The proof below is due to George Boolos, and appears in his article Constructing Cantorian Counterexamples, Journal of Philosophical Logic, Vol. 26, No. 3 (Jun., 1997), pp. 237-23.
Boolos gives an explicit proof that there cannot exist a one-to-one function from the powerset of a set into the same set.
A similar proof appears as Corollary 1.3 of the following paper (a copy of which is available here).
Akihiro Kanamori, David Pincus, Does GCH imply AC locally?, in Paul Erdős and his mathematics, II (Budapest, 1999)", Bolyai Soc. Math. Stud., 11, János Bolyai Math. Soc., Budapest, (2002), 413–426.
Suppose $f: \mathcal{P}(A)\rightarrow A$. We want to explicitly define subsets $B$ and $C$ of $A$ such that $B\ne C$ but $f(B) = f(C)$.
For any binary relation $r$, let $r_{x} = \{y: (y,x)\in r \land y\notin x \}$, and let $\mathrm{field}(r)$ be the field of $r$, i.e., the set of objects that appear as the first or second coordinate of an ordered pair in $r$.

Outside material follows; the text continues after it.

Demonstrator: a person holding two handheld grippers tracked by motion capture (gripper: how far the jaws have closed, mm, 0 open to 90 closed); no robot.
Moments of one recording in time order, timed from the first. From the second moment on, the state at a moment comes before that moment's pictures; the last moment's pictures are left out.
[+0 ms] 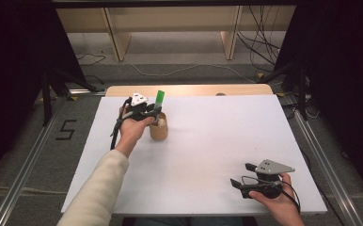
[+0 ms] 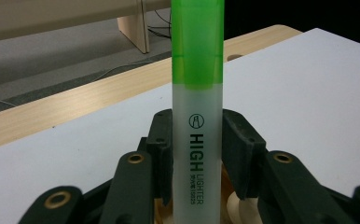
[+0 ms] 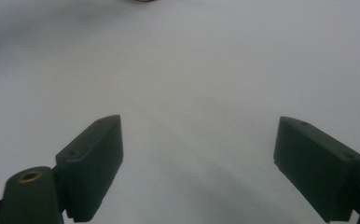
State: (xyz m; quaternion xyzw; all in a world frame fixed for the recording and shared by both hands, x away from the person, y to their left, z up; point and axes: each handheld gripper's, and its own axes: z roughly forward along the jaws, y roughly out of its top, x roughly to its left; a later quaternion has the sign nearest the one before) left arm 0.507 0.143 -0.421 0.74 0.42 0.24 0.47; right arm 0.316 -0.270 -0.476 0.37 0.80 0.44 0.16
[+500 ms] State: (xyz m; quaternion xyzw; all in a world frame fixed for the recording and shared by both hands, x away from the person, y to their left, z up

Call a relation $r$ to be good iff $r$ is a reflexive well-ordering of a subset of $A$ and for every $x$ in $\mathrm{field}(r)$, $f(r_{x}) = x$. Let $R$ be the union of all good $r$.
If $r$ and $r'$ are good, then one of $r$ and $r'$ is an initial segment of the other; therefore $R$ is itself good. Let $C = \mathrm{field}(R)$. For $C \subseteq A$, Let $x = f(C)$, and let $B = R_{x}$.
Note that $C$, $x$, and $B$ are all explicitly defined from $f$.
If $x \notin C$, then $R \cup \{(y, x): y \in C \lor y = x \}$ is good, and therefore $x \in C$. So $x\in C$.
Since $x \not\in \{y: yRx \land y\neq x\} = B$, $B\neq C$.
Since $R$ is good, $x = f(R_{x}) = f (B)$. But $x = f (C)$. Thus $f$ is not one-one.
As noted by Boolos, since $R_{x} \subseteq \mathrm{field}(R)$, the above proof shows a nontrivial strengthening of the nonexistence of an injection of the powerset of $A$ into $A$, namely:
Theorem. If $f: \mathcal{P}(A) \rightarrow A$, then there are subsets $B$ and $C$ of $A$ such that $B\subsetneq C$ and $f (B) = f (C)$.